Task item |
Repeat the lines of the data that follow, please, starting at the first and stopping after the one with "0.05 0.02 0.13".
========
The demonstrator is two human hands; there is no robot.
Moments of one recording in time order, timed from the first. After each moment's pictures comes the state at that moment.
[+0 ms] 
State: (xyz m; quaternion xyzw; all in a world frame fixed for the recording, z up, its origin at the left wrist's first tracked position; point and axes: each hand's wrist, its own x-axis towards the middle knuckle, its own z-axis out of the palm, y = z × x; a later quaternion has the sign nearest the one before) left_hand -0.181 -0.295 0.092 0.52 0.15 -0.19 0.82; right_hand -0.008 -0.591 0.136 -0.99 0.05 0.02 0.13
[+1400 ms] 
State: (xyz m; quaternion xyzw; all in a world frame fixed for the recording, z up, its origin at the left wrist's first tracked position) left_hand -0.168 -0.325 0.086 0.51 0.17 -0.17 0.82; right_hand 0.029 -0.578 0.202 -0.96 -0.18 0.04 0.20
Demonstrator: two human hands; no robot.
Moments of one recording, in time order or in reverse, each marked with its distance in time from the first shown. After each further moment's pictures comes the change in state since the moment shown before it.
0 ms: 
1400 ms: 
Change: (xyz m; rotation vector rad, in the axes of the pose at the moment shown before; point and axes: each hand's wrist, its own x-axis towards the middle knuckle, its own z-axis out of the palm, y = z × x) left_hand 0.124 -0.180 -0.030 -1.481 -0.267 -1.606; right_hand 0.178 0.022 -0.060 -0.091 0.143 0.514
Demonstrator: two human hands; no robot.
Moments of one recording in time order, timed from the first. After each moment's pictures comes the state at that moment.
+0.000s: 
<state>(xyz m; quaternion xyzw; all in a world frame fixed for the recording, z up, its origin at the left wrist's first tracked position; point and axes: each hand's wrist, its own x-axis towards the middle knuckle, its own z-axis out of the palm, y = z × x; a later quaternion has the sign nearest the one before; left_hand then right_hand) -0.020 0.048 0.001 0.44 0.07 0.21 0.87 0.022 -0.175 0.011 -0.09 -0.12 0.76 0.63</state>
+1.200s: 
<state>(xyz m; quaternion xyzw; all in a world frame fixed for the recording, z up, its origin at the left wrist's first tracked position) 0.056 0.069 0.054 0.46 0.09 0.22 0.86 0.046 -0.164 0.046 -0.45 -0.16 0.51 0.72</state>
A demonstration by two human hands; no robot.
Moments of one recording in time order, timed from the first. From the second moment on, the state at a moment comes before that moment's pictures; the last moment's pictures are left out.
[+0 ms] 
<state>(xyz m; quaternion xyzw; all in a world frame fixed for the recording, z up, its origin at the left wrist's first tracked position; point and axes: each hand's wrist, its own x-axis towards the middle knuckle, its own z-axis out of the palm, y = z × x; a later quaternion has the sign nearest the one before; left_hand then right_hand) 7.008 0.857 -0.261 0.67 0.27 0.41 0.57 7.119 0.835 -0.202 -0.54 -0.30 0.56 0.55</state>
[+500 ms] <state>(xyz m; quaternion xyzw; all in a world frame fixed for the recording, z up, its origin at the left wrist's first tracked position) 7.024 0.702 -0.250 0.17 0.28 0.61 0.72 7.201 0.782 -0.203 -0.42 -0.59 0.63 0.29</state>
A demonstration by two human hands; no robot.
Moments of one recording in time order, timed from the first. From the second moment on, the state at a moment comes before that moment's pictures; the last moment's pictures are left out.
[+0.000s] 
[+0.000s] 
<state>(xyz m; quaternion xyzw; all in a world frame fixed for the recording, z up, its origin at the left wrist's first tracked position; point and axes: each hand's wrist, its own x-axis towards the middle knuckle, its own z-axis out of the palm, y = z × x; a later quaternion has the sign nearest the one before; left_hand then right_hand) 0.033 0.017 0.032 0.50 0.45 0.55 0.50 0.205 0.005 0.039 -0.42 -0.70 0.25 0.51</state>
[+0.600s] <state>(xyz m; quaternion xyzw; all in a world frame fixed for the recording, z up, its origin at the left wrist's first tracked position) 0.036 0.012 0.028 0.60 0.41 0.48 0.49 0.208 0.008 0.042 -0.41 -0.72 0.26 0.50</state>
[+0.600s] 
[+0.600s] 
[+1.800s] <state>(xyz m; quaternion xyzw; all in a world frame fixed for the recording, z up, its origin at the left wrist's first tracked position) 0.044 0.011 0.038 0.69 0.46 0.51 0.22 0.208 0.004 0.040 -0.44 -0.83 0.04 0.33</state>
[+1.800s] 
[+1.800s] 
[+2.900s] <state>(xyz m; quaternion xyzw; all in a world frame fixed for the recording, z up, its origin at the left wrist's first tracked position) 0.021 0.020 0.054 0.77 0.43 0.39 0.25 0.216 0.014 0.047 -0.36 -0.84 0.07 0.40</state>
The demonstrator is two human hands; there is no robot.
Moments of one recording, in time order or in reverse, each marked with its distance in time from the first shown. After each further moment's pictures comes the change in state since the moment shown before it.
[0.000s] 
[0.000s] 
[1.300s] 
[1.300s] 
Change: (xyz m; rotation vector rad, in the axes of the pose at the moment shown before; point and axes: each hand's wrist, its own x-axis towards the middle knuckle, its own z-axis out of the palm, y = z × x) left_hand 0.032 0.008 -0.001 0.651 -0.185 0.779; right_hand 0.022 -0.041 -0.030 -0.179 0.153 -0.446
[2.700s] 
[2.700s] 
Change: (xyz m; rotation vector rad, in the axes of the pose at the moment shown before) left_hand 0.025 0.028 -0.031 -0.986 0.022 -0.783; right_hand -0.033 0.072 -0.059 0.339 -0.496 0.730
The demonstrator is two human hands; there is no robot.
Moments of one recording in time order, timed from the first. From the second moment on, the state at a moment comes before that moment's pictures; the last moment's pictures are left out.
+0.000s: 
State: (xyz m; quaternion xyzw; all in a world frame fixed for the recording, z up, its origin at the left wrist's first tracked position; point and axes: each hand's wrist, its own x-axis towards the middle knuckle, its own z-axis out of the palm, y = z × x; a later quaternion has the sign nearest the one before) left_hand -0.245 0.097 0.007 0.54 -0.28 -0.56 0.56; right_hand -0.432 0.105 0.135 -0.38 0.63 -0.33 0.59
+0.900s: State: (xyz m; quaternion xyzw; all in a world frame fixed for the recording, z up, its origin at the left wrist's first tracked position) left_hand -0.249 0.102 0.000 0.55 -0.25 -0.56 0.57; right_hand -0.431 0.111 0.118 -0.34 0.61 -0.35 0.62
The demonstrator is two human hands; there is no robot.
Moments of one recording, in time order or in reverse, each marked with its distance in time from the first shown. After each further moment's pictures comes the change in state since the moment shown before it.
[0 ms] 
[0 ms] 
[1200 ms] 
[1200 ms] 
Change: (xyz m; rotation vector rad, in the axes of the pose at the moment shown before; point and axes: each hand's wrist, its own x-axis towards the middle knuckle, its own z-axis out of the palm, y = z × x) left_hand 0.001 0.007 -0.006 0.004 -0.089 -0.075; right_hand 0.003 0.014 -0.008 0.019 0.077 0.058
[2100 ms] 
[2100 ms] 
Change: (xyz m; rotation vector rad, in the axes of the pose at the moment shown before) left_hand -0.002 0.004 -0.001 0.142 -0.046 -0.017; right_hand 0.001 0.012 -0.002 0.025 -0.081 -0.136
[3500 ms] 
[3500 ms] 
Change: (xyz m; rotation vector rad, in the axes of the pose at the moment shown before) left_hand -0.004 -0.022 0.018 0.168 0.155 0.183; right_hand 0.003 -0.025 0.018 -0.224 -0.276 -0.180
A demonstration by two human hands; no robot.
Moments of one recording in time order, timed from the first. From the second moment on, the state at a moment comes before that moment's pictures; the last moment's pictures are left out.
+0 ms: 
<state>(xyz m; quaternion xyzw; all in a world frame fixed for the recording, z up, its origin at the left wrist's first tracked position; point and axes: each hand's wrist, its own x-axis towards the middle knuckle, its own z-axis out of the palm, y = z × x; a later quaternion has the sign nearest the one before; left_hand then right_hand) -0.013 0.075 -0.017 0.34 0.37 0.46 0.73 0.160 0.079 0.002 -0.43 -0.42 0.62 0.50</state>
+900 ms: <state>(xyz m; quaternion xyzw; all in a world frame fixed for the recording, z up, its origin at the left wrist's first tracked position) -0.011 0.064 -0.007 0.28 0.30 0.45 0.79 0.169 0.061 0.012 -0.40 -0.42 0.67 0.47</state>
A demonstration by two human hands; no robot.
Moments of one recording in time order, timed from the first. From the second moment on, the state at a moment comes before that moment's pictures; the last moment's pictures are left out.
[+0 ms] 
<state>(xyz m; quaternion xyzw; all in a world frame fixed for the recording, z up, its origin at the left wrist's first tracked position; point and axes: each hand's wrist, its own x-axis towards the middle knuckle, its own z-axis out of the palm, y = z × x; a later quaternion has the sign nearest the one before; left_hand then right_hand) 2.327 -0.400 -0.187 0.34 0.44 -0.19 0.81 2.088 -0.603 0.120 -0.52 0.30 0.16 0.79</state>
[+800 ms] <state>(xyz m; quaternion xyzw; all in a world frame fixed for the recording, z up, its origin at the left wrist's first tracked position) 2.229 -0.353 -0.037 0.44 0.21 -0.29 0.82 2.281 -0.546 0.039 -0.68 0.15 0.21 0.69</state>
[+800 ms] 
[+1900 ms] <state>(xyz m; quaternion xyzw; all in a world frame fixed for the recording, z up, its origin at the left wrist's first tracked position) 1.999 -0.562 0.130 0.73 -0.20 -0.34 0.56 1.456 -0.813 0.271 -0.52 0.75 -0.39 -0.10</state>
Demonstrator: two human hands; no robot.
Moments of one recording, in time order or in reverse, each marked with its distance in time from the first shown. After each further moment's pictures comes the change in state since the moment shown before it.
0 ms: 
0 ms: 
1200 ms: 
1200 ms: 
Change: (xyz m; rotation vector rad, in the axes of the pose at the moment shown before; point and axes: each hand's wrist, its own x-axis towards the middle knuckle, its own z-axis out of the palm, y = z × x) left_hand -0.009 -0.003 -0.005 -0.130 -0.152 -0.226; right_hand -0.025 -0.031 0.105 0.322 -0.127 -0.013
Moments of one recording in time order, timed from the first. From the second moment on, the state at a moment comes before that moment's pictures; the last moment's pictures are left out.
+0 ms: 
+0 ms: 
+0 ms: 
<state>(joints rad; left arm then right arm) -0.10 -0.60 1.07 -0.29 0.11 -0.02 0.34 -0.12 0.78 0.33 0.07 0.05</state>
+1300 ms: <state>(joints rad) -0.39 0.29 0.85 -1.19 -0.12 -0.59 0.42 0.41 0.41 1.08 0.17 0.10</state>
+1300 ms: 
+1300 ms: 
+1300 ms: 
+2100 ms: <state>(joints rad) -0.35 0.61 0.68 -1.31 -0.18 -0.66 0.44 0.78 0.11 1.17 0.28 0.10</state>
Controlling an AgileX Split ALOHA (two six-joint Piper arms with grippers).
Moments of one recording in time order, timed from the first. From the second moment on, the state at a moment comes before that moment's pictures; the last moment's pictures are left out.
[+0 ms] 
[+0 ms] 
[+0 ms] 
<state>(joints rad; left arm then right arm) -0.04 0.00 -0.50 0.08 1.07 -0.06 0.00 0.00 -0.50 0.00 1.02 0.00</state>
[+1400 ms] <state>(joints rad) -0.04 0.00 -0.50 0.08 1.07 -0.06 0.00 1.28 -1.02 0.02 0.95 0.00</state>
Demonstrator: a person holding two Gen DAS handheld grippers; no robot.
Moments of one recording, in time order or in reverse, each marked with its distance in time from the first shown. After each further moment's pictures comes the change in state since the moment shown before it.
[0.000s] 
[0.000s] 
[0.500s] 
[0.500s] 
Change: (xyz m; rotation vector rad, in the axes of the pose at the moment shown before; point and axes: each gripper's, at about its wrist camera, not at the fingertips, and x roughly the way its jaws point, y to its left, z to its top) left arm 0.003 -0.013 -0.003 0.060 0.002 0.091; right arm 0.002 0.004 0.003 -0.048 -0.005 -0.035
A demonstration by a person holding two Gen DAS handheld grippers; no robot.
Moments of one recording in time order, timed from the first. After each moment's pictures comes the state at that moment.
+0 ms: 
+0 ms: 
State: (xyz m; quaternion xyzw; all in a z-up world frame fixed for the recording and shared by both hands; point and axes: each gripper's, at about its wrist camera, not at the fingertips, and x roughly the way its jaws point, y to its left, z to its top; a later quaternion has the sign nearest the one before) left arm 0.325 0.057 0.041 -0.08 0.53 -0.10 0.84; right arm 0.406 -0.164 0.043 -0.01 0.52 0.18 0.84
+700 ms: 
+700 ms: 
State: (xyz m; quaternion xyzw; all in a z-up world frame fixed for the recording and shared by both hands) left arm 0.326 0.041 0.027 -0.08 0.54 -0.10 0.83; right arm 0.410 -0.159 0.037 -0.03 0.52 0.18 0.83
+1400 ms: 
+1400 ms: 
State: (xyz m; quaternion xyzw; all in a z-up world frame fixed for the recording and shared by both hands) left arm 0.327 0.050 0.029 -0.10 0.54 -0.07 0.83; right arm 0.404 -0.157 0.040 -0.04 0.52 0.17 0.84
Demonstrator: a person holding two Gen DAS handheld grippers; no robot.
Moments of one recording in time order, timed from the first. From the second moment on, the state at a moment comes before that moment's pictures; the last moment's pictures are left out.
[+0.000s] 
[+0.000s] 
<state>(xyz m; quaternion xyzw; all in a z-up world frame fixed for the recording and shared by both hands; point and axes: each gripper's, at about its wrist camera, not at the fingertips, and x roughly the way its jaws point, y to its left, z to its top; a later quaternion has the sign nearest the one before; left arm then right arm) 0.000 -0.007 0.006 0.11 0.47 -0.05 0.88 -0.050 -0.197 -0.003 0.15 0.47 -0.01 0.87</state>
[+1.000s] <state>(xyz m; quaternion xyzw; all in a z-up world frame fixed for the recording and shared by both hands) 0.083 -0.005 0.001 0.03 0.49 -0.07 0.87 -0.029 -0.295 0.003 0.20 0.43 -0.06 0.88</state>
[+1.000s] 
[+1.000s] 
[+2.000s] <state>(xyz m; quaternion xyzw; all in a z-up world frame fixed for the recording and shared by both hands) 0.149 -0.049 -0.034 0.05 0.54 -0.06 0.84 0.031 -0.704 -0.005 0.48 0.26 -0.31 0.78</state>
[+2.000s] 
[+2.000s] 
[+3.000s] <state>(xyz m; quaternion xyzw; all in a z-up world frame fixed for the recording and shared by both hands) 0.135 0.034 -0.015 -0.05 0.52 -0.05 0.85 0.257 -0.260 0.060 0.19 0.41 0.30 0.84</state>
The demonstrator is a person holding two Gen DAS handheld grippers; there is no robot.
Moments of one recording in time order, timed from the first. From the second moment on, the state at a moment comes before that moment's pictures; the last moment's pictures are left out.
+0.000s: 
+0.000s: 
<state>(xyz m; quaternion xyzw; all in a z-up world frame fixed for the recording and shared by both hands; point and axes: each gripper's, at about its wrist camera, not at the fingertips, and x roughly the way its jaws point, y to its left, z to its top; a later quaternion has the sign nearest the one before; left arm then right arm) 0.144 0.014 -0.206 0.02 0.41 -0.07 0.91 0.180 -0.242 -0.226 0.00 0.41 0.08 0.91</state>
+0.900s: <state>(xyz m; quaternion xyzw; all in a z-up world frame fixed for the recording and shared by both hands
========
Solution to this exercise |
The demonstrator is two human hands; there is no robot.
Moments of one recording in time order, timed from the first. After each moment's pictures comes the state at that moment.
[+0 ms] 
State: (xyz m; quaternion xyzw; all in a world frame fixed for the recording, z up, its origin at the left wrist's first tracked position; point and axes: each hand's wrist, its own x-axis towards the middle knuckle, its own z-axis out of the palm, y = z × x; a later quaternion has the sign nearest the one before) left_hand -0.181 -0.295 0.092 0.52 0.15 -0.19 0.82; right_hand -0.008 -0.591 0.136 -0.99 0.05 0.02 0.13

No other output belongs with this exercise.